_Work order:_ Whenever the word "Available" shows up in a line of the data, copy that line.

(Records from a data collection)

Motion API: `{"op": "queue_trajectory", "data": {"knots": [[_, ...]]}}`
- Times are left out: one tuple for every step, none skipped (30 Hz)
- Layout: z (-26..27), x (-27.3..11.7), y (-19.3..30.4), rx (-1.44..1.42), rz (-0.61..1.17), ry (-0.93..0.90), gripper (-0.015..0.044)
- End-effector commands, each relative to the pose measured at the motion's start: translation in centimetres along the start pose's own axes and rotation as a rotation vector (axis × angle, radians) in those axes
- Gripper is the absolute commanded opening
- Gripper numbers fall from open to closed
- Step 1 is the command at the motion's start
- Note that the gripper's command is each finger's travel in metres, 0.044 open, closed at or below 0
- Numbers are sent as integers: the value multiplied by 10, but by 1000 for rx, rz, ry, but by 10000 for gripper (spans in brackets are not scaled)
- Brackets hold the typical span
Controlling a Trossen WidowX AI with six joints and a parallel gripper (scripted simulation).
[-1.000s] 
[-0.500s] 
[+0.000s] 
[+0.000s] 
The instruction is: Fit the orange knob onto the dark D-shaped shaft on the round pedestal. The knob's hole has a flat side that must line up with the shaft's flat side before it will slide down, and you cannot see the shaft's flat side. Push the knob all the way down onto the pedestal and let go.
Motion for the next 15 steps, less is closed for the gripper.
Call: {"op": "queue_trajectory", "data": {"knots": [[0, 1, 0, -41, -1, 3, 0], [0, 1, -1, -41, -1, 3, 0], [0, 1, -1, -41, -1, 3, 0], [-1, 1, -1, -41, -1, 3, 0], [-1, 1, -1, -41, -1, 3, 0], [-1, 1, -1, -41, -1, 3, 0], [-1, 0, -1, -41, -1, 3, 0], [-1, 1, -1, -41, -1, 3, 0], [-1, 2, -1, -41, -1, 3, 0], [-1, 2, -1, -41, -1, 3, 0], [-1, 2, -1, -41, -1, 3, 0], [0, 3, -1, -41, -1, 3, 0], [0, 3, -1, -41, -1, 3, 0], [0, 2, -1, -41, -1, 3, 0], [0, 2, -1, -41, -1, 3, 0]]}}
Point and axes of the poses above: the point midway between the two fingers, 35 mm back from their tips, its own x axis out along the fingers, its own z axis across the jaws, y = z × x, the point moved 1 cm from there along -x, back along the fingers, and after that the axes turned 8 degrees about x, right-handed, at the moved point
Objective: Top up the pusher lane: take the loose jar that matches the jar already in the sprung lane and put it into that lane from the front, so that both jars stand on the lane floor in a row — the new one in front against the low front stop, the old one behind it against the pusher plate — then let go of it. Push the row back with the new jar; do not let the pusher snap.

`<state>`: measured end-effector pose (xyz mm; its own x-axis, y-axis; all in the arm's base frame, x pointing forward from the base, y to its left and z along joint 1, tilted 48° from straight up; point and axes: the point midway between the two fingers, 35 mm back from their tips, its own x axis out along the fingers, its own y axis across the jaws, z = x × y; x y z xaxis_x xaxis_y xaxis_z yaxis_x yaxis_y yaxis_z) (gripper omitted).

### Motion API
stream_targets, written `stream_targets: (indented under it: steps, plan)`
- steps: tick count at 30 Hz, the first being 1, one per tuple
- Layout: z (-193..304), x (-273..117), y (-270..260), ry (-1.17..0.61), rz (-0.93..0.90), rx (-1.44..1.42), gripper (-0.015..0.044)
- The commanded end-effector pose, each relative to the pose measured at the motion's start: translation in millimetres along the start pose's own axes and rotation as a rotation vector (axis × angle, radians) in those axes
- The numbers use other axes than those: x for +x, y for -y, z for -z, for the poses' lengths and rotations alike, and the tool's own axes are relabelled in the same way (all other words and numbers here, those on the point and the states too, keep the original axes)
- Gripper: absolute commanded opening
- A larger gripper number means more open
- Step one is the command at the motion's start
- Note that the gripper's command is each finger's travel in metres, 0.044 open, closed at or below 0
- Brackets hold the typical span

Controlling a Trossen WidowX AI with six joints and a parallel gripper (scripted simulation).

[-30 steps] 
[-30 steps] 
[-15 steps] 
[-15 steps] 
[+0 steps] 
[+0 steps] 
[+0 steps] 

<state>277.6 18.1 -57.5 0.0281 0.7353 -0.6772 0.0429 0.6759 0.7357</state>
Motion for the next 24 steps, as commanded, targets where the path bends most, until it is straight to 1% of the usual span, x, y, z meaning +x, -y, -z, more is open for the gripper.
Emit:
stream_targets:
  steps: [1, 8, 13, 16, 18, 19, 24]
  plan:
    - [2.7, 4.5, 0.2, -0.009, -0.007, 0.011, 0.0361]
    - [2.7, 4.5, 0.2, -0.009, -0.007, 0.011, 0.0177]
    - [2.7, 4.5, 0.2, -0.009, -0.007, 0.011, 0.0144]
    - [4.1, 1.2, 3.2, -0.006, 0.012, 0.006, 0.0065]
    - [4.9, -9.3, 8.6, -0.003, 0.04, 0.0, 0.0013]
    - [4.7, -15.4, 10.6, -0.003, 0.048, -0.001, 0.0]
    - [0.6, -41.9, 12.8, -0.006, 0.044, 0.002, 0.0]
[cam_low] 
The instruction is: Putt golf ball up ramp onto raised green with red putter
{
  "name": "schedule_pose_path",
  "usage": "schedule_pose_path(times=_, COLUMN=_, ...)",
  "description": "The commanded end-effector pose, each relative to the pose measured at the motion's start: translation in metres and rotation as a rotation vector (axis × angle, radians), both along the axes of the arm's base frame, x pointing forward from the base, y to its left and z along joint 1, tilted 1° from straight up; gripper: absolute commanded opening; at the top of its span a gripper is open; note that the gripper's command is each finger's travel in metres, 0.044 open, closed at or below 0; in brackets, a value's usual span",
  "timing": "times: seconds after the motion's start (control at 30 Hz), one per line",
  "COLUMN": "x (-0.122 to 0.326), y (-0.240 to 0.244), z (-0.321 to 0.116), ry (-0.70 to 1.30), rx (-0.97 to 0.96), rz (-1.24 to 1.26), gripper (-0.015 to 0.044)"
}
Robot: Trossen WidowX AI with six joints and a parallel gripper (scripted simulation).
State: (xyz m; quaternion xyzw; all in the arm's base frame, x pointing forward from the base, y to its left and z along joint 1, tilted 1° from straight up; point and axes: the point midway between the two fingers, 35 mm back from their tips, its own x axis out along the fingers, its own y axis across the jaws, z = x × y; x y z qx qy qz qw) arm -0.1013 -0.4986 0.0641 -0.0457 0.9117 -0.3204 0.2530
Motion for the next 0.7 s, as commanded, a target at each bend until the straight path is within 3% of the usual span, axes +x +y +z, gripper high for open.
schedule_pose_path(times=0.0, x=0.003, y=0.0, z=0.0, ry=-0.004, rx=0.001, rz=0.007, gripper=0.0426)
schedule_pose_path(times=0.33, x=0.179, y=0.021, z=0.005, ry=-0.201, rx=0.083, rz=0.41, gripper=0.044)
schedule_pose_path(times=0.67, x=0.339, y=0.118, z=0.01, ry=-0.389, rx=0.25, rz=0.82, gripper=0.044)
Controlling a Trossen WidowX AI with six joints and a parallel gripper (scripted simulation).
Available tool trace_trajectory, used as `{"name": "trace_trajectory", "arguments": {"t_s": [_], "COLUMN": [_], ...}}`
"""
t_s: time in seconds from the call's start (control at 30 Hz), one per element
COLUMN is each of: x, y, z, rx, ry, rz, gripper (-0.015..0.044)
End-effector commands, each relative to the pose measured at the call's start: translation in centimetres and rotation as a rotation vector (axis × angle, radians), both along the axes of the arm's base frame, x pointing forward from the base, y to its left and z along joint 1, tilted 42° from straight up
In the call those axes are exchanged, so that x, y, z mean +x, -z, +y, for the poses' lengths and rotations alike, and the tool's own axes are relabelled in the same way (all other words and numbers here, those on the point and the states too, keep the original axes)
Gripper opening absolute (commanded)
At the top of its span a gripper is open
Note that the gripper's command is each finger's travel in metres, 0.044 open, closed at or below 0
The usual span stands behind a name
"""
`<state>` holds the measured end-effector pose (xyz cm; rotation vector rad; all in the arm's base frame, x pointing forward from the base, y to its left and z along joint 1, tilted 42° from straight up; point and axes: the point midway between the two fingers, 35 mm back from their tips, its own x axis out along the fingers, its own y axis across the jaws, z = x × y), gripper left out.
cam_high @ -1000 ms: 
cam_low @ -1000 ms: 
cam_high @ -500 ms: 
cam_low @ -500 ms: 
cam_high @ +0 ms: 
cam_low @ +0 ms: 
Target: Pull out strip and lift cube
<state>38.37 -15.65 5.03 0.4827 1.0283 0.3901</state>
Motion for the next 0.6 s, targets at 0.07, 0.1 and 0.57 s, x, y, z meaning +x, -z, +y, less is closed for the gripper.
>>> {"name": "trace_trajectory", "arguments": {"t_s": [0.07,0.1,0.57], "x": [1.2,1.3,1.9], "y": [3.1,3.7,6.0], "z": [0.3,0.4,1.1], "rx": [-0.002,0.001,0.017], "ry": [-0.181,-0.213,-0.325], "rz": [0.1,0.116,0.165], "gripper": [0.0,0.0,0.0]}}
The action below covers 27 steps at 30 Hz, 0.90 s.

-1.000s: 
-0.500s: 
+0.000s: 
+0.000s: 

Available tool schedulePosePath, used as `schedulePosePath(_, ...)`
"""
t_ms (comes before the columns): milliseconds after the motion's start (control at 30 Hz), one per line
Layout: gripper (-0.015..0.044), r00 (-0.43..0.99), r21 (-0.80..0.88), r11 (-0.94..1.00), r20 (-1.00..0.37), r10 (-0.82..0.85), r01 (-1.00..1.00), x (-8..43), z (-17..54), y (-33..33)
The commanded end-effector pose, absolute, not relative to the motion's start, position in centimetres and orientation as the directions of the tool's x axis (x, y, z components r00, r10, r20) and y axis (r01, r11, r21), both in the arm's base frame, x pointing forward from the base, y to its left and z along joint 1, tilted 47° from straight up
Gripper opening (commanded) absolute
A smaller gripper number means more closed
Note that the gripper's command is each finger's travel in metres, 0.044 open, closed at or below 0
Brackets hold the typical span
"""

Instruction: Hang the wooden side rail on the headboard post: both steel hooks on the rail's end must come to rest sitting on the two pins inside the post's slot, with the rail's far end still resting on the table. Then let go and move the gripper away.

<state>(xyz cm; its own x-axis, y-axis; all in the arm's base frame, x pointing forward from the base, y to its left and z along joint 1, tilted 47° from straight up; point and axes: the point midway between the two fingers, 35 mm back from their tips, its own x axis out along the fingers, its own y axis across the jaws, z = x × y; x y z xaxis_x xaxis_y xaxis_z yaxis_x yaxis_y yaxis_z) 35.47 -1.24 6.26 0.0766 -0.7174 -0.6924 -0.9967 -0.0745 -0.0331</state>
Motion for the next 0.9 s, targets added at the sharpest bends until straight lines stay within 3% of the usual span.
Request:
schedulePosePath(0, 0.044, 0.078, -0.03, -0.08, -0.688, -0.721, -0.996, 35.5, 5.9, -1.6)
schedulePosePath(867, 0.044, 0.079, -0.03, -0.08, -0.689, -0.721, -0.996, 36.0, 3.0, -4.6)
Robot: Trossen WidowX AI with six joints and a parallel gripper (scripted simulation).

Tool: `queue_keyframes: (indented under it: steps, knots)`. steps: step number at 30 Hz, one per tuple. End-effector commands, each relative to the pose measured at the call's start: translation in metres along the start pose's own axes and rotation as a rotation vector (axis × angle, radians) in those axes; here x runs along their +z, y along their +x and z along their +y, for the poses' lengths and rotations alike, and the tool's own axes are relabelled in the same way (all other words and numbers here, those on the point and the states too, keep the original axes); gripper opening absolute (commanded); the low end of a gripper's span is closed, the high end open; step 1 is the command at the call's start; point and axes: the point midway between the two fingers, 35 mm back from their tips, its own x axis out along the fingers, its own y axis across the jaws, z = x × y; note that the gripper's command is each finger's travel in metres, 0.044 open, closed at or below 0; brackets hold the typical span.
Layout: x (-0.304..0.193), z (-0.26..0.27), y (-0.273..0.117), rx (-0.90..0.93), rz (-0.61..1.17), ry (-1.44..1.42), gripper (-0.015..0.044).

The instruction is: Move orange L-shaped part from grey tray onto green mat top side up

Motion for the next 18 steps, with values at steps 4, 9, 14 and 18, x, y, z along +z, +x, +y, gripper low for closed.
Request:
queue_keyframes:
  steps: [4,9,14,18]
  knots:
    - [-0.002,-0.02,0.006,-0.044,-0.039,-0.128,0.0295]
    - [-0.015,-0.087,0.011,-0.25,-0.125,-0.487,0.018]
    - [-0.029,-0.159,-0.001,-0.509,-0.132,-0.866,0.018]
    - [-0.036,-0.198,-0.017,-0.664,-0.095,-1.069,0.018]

_Result below:_
Available tool trace_trajectory, used as `{"name": "trace_trajectory", "arguments": {"t_s": [_], "COLUMN": [_], ...}}`
Available tool schedulePosePath, used as `schedulePosePath(_, ...)`

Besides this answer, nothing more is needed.